Daguerrotype (2016, Kiyoshi Kurosawa)

Better than Creepy, this is K.K. in arthouse French festival mode.

Stéphane (Olivier Gourmet of all the Dardenne movies) is an eccentric whose giant glass plate photographs are only still in demand by a few connoisseurs, so he spends most of his time in the basement photographing his daughter Marie (Constance Rousseau of Simon Killer) in uncomfortable poses for increasingly long exposures, trying to capture the ineffable. He hires Jean (Tahar Rahim, main dude in A Prophet) as a new assistant, which may have been a bad move – don’t hire someone who’s gonna covertly call an auction house to appraise all your belongings.

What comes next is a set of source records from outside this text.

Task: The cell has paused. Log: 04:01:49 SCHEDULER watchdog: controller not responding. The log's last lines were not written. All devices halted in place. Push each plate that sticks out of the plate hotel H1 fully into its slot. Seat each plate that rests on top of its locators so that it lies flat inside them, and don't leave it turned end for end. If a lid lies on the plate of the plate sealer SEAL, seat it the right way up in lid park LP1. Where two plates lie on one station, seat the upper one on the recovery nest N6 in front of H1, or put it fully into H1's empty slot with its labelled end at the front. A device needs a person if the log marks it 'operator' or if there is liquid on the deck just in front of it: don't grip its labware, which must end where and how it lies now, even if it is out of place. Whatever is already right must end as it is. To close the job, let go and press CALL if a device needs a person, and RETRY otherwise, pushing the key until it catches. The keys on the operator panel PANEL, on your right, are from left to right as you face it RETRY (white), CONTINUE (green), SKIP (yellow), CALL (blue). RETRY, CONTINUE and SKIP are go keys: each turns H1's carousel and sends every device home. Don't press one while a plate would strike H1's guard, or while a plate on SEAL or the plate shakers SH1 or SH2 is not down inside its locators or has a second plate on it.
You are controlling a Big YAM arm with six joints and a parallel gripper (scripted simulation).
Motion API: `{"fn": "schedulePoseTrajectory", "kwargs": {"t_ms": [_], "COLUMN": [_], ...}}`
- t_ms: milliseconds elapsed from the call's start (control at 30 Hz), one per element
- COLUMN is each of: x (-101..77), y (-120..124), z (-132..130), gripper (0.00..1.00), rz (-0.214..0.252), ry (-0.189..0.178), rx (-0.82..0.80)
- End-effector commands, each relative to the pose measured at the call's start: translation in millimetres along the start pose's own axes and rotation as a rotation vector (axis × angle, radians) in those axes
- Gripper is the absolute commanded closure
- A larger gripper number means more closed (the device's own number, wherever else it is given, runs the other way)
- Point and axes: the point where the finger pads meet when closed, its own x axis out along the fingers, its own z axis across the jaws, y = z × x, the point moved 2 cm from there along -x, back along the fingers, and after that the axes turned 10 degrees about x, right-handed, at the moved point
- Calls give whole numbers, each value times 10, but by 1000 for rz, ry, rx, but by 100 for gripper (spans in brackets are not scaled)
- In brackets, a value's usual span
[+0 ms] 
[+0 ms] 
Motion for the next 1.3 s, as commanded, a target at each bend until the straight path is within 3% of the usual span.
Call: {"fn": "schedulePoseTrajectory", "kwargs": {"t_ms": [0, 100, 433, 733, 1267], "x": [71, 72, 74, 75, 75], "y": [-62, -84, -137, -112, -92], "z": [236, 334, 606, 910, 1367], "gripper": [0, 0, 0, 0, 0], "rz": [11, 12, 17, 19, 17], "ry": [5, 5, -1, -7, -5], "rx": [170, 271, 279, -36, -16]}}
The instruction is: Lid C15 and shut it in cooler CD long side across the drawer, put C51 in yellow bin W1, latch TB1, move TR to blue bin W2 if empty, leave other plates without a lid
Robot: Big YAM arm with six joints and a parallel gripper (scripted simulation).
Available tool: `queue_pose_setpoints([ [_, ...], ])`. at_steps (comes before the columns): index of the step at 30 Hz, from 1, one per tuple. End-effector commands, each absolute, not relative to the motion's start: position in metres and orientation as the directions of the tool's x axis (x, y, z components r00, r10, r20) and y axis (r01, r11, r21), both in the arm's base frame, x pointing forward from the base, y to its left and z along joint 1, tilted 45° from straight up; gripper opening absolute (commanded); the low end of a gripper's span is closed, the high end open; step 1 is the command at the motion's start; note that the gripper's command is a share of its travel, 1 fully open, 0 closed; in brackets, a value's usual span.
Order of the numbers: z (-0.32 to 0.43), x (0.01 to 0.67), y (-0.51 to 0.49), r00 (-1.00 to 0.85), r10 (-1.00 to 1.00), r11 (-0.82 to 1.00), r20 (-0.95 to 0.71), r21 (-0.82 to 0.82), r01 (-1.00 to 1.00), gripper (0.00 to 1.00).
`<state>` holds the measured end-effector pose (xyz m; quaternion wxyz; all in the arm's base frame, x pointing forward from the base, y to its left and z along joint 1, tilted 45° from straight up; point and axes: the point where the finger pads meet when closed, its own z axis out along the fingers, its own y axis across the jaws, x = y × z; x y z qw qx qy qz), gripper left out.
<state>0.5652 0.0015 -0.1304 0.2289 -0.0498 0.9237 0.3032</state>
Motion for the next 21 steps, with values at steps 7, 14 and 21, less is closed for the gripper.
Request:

For the most part, the film follows Jean as he falls for Marie, who wants to move away from the lonely basement photo sessions and start her own life working at a botanical garden. Jean is a bit of a scam artist, and helps her out by scheming to coerce her dad into selling his estate, for which Jean will get a commission that they can live on together. But the schemes don’t totally make sense, and time goes by and things get weird. It’s not a tight Chabrolian thriller, but something more diffuse. Eventually Marie appears to have died in two separate incidents (a stairs tumble, a car crash), but she still appears real to Jean, and Stéphane’s long-dead wife reappears as a Pulse-referencing slow-motion spirit.

Originally titled Le secret de la chambre noire, I watched this right after Creepy. Since Before We Vanish, K.K. has already released its extended semi-remake Foreboding. The others I missed since Tokyo Sonata include Real (Inception-y romance), Seventh Code (an hourlong paranoid thriller), and Penance (a murder-guilt anthology miniseries).